I had mentioned that the level increase of a party tends to result in a no net change in difference between opponents and players as the GM tends to 'level' up the monsters defenses and hazards to match the level increase of the players. It is the level tread mill that results in no net increase but a large amount of mathematical totaling on both sides of the screen which just nets out to roughly zero in the best case or results in a wide variation in the player's abilities to handle a threat (I've seen differences of +10 to +20 in to hit and AC in the late teens of PF and 3.5 between players).

I proposed a removal of the level increase for a set of static levels of play that cover choices of complexity that players like to use. Players that like to have few choices can choose one level of complexity and players that like to have twenty or more choices on their turn can have their complexity level.

This leads back to the giant which the player will always find is a giant and hard to fight even with items.

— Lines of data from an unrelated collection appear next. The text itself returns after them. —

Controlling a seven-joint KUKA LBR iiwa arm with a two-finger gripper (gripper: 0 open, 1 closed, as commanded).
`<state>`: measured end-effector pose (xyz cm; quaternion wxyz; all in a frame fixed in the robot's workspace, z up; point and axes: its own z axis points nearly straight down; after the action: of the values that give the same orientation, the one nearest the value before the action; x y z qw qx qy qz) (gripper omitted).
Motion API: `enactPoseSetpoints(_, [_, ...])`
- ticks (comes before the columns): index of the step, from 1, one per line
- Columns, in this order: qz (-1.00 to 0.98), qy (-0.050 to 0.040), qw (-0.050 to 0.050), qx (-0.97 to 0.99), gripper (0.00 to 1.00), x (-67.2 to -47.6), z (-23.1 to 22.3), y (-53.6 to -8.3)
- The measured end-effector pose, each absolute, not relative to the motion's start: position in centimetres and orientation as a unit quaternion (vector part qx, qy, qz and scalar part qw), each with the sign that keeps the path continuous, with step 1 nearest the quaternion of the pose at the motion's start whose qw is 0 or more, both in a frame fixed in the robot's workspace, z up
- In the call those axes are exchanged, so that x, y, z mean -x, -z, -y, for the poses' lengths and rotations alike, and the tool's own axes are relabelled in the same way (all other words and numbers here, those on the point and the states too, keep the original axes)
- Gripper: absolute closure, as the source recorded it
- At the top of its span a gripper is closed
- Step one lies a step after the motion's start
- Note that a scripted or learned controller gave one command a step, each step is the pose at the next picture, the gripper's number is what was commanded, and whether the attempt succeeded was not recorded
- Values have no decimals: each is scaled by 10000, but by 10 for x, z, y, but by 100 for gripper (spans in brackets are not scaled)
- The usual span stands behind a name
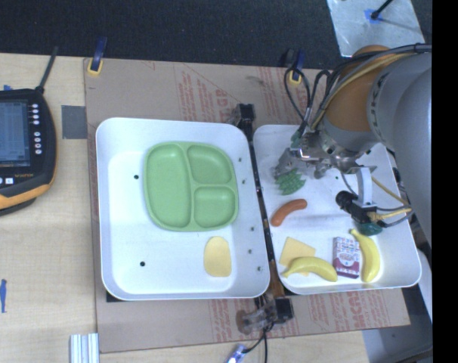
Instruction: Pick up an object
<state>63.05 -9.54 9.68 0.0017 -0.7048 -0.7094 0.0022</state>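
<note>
One green broccoli piece [290, 181] just below the tool [304, 157], right bin [404, 278]

This is a robotics lab or test cell. A grey industrial arm [399, 119] with an orange band and loose bundles of cable reaches over a table [32, 278] of pale wood. A sheet of brown cardboard [176, 89] is clipped to the table, and two shallow white bins [116, 278] sit on it side by side. A teach pendant [17, 153] with a dark screen and an orange casing lies at the left. The things in the bins are plastic toy foods, such as a banana [312, 268] and a sausage [288, 211], and a green divided plate [191, 185]. Dark carpet [176, 13] lies beyond the table.
</note>
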Motion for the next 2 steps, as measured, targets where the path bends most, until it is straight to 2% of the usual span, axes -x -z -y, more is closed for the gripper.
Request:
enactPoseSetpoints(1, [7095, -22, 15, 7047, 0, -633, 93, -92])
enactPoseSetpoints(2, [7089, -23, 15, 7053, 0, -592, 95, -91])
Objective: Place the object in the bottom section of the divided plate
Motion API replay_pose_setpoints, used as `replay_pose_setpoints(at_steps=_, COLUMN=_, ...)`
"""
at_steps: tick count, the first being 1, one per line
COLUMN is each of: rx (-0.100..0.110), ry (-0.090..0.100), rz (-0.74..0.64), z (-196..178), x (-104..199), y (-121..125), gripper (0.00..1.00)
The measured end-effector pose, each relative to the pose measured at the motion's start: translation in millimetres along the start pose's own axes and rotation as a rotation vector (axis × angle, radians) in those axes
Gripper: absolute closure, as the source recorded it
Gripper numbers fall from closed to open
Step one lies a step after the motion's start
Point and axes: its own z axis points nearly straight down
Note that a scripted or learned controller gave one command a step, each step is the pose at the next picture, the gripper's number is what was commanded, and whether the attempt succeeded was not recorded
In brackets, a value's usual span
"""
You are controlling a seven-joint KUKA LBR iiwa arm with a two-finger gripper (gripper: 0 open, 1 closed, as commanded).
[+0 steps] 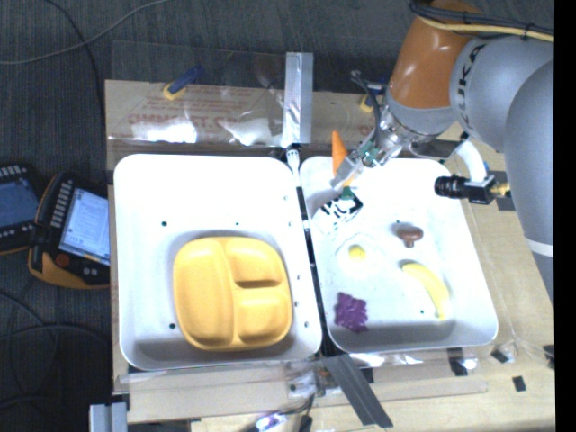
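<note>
**Yellow divided plate in left bin; gripper over right bin's far-left corner**

Yellow moulded plastic forms the divided plate [234, 291], a rounded-square dish with raised ribs splitting it into three sections: one tall section at left and two smaller ones stacked at right. It lies flat in the left shallow white bin [144, 187], toward the near edge.

The right shallow white bin [468, 268] holds loose toy food items: a curved yellow banana [426, 287] near the right wall, a knobbly purple grape cluster [351, 311] at the near left, a small white piece with a yellow centre [356, 252], and a small brown mushroom-shaped piece [409, 234]. An orange carrot-shaped piece [337, 152] stands at the far rim, just beside the gripper.

The grey arm [504, 79] with its glossy orange band reaches in from the right. The gripper [346, 187] hangs over the far-left corner of the right bin, above a small black-and-white object [342, 208]. Whether its fingers are spread or closed cannot be determined, and no item is visibly clamped.

Both bins rest on a pale tabletop [517, 331].
</note>
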Motion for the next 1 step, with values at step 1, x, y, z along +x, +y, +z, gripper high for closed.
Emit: replay_pose_setpoints(at_steps=1, rx=0.001, ry=0.0, rz=-0.135, z=-24.0, x=95.8, y=-6.3, gripper=1.0)
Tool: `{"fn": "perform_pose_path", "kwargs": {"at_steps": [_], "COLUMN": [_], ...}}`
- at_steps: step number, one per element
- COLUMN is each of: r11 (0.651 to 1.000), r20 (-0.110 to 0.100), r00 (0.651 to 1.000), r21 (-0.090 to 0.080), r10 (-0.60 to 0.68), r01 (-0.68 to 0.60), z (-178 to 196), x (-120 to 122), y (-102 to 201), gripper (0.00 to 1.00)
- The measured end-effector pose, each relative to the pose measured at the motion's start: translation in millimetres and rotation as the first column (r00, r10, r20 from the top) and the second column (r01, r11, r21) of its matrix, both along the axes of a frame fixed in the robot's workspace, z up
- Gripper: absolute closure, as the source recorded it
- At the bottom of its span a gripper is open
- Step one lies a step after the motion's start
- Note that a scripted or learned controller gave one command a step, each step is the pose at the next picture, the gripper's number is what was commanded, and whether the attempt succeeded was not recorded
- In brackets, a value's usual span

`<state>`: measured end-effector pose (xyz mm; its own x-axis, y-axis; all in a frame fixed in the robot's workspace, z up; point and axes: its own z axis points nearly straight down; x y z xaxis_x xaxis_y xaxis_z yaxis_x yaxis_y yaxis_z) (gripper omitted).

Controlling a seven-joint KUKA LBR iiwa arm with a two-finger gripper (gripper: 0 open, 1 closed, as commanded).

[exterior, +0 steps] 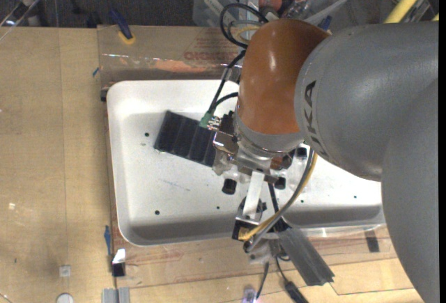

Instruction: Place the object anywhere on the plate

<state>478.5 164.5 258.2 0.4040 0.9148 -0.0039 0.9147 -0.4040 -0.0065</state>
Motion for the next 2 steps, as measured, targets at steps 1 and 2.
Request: {"fn": "perform_pose_path", "kwargs": {"at_steps": [1,2], "r11": [0.995,0.975], "r20": [0.002,0.005], "r00": [0.995,0.975], "r21": [0.001,0.001], "r10": [0.096,0.220], "r01": [-0.096,-0.220], "z": [-96,-113], "x": [0,86], "y": [48,60], "gripper": [1.00,1.00]}}
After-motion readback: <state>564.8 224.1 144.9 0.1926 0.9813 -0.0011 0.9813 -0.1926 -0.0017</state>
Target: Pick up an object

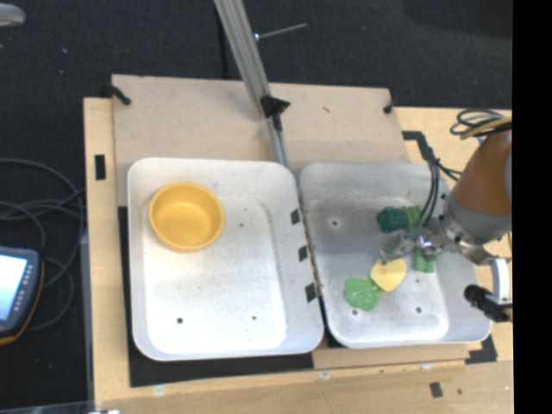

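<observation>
Insp. note, remote op. I see the arm (pixel 483 188) in from the right, orange band showing above the wrist, reaching down into the right bin (pixel 345 197). The gripper (pixel 412 247) is low over that bin's right-centre, among the objects. I can't tell if it's released or clenched; the tip is too small and cluttered w/ cables and bracket to read. I see nothing plainly between it, so no grasp confirmed.

Objs in the right bin: a dark green object (pixel 393 219) on the far side of the gripper, just beside it, poss. touching. A yellow object (pixel 389 274) on the near-left of the gripper, very close; contact not readable. A light green object (pixel 362 293) touching or just beside the yellow one, on its near-left. A small green piece (pixel 423 260) sits right by the gripper's near side; can't tell what it is.

Left bin (pixel 216 317): one yellow bowl (pixel 186 216), upright, open side up, in the far-left part, well apart from the arm.

Other: metal pole (pixel 250 67) runs from the far edge down to the gap between the bins. Handheld screen unit (pixel 15 287) w/ cables at the left edge, off the bench.
</observation>
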Robot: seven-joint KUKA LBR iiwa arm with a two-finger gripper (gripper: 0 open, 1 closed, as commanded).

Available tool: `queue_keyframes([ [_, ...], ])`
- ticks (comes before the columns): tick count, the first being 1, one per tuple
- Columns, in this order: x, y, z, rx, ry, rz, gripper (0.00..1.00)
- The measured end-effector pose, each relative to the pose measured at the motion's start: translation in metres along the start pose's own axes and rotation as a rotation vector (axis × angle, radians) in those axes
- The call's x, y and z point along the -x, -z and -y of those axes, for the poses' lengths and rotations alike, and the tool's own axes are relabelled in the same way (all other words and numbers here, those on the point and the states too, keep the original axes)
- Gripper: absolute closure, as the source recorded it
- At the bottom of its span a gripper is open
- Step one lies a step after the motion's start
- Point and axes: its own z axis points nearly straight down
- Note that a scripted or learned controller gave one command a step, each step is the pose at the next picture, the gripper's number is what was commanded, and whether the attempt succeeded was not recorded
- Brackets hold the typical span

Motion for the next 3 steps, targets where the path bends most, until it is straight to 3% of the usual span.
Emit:
queue_keyframes([
  [1,0.002,0.013,-0.001,0.006,-0.004,0.000,1.00],
  [3,0.001,0.128,-0.012,0.000,0.002,-0.001,1.00],
])
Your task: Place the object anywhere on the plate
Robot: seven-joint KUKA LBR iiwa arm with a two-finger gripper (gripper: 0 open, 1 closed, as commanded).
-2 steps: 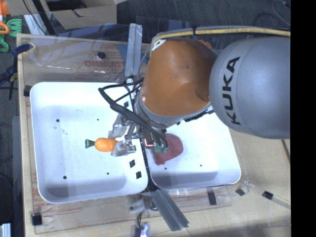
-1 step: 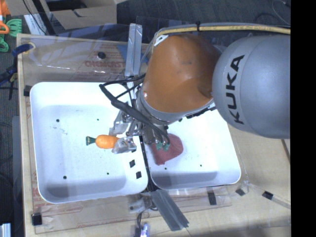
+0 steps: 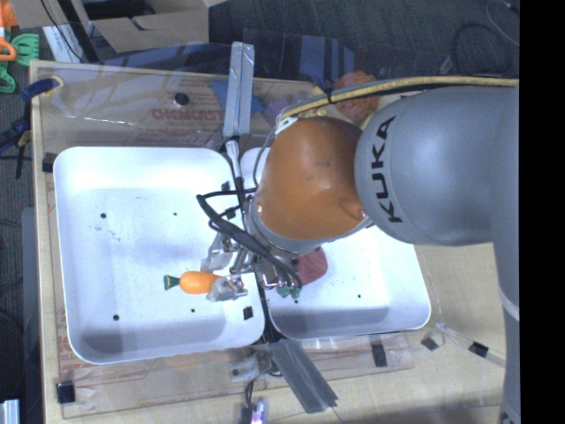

What I think this then results in the DM moving the level mechanic to the monsters and just deciding how much tougher a monster is in relation to the players. You could have an 'easy' giant and a 'hard' giant. The giants could be similar but with a variation of defenses and hit points they would feel different. The GM could reward story play by swapping in an easier giant if the players have taken steps to prepare or have certain items.
 


This was no problem in my games...

We had a lot of magic items in 2nd edition yes, but there was no assumption about wealth at a certain level...
No, there were just swaths of the monster manual that were unhittable without sufficiently powerful magic weapons so you had to figure out the assumptions by trial and error.
 

Nope. Only a few monsters I encountered as a player required magic weapons to hit. In our campaign those monsters were rare. Very rare.
There were also monsters that were nearly 100% magic immune. So aometimes there were monsters where you did not contribute too much as a fighter, sometimes not so much as a mage. That was how it worked back then. Do I believe it should work that way today? Hell no. But adding a plethora of magic dump to everyone was stupid.